Mario Meneghini*
Desde hace un tiempo
se ha extendido la preocupación por la supuesta pérdida o disminución de la
soberanía de los estados nacionales.
Se parte de un error
conceptual, pues la soberanía no es otra cosa que la cualidad del poder estatal
que consiste en ser supremo en un territorio determinado y no depender de otra
normatividad superior. No es susceptible de grados. Existe o no. Por lo tanto,
carece de sentido mencionar la “disminución” de soberanía de los estados
contemporáneos.
Lo que puede
disminuir o incrementarse es el poder propiamente dicho, es decir, la capacidad
efectiva de hacer cosas, de resolver problemas e influir en la realidad. Entonces,
lo que nos debe interesar es si existe el Estado argentino, pues si no es así,
obviamente resulta superfluo pretender “defender” o “recuperar” la soberanía.
Sostiene Marcelo
Sánchez Sorondo que todo Estado incluye un gobierno, pero no todo gobierno
implica que exista un Estado.
El Estado es una
entidad jurídico-política que surge recién en una etapa de la civilización,
como complejo de organismos, al servicio del bien común. Supone una
delimitación explícita del poder discrecional. Si un gobernante puede afirmar
“el Estado soy yo”, queda demostrada la inexistencia del Estado. Pues la
hipertrofia del poder personal, sin frenos, es un síntoma de la ausencia de un
Estado.
El gobierno no
encuadrado en un Estado es errático y caprichoso; sirve únicamente para el
enriquecimiento y la influencia individual de los gobernantes, que no pueden
lograr el funcionamiento eficaz de la estructura gubernamental.
De allí la paradoja
de culpar al Estado de todos los problemas, cuando el origen de los problemas
es la ausencia del Estado.
Tres funciones.
En síntesis, la
Argentina no tiene Estado; sólo gobiernos. Más allá de las formalidades
constitucionales y del tipo de gobierno establecido, puede definirse al Estado
como el órgano de síntesis, previsión y mando de una sociedad territorialmente
delimitada, que procura el bien común.
Es decir que sólo
puede calificarse de Estado a aquel que cumple las tres funciones básicas
señaladas.
1) La función de
síntesis. La unidad social es el resultado de la interacción de las
diversas fuerzas sociales constitutivas, síntesis en constante elaboración por
los cambios que se producen en los grupos y en el entorno.
La superación de los
antagonismos internos no surge de manera espontánea; es el resultado de un
esfuerzo consciente por afianzar la solidaridad sinérgica a cargo del Estado.
El poder estatal
tendrá legitimidad en la medida en que cumpla dicha función, garantizando la
concordia política.
2) La función de
planeamiento.
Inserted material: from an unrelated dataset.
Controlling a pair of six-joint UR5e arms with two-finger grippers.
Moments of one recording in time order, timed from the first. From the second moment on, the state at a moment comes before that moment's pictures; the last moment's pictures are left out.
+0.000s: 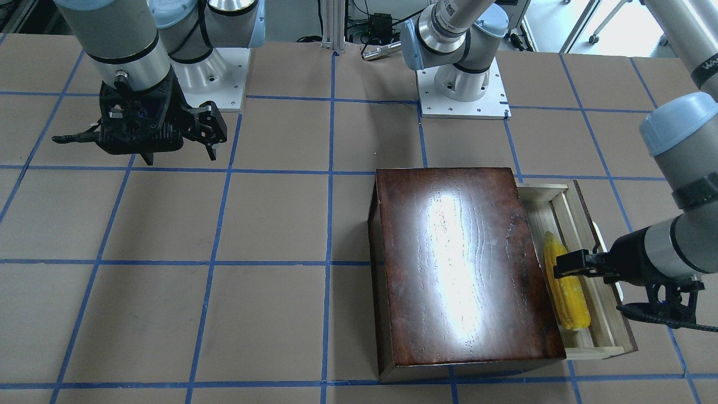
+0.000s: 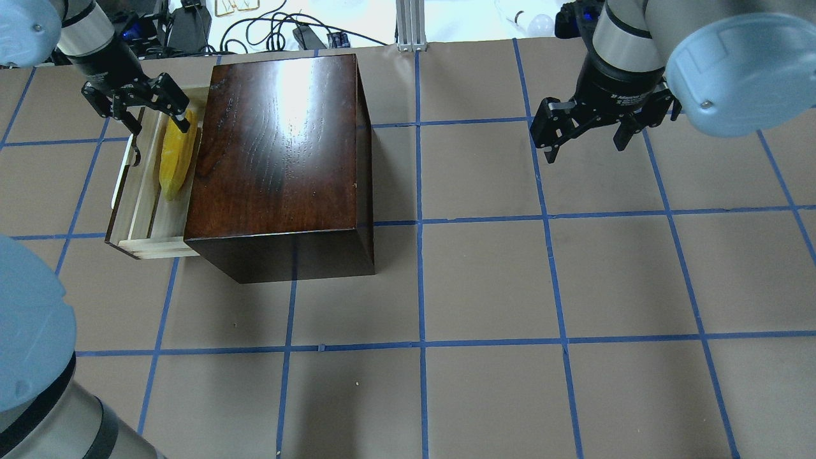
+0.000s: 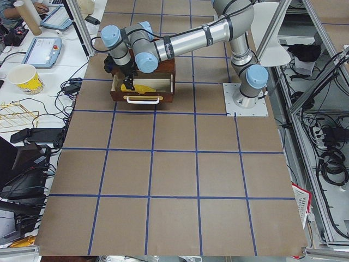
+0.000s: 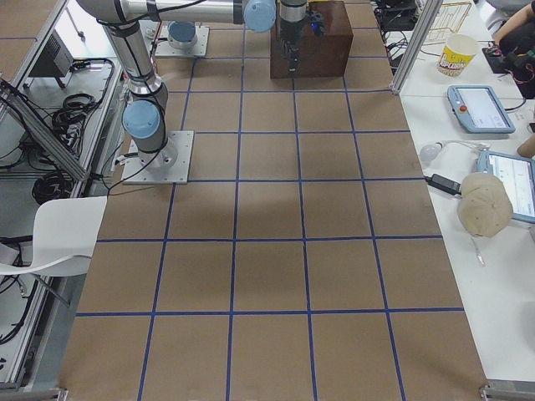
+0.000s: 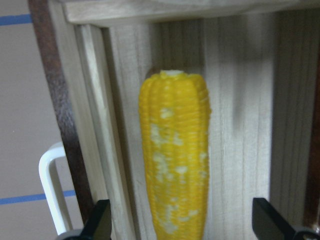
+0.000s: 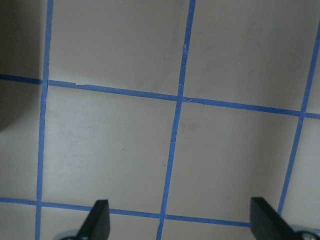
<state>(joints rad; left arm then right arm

El Estado centraliza la información que le llega de los
grupos sociales, recopila sus problemas, necesidades y demandas.
Con mayor o menor
intensidad, según el modelo gubernamental elegido, es en el marco del Estado
donde debe realizarse el planeamiento global que establezca las metas y las
prioridades en el proceso de desarrollo integral de la sociedad.
Por cierto que la
autoridad pública no debe realizar todo por sí misma, pero mediante el
planeamiento debe animar, estimular, coordinar, suplir e integrar la acción de
los individuos y de los cuerpos intermedios.
3) La función de
conducción. La esencia de la misión del Estado es el ejercicio de la
autoridad pública. La facultad de tomar decisiones definitivas e inapelables
está sustentada en el monopolio del uso de la fuerza y se condensa en el
concepto de soberanía.
El gobernante posee
una potestad suprema, en su orden, pero no indeterminada ni absoluta. El poder
se justifica en razón del fin para el que está establecido y se define por este
fin: el bien común temporal.
Si un Estado no
posee, en acto, estas tres funciones, ha dejado de existir como tal o ha
efectuado una transferencia de poder en beneficio de organismos supraestatales
o de actores privados, o de otro Estado.
Esta es,
precisamente, la situación argentina desde hace cuatro décadas, en que quedaron
afectadas las tres funciones básicas.
Acentuando la crisis,
el actual Gobierno nacional ha debilitado todas las instituciones, impedido el
federalismo y exacerbado la concentración del poder en una sola persona.
En conclusión, si es
correcto el análisis, la prioridad absoluta consiste en restaurar el Estado y
procurar que actúe eficazmente al servicio del bien común.
Para ello, debe
encararse con seriedad la preparación de un proyecto nacional y la constitución
de equipos aptos para aplicarlo.
*Doctor en Ciencia
Política, miembro de Esperanza Federal.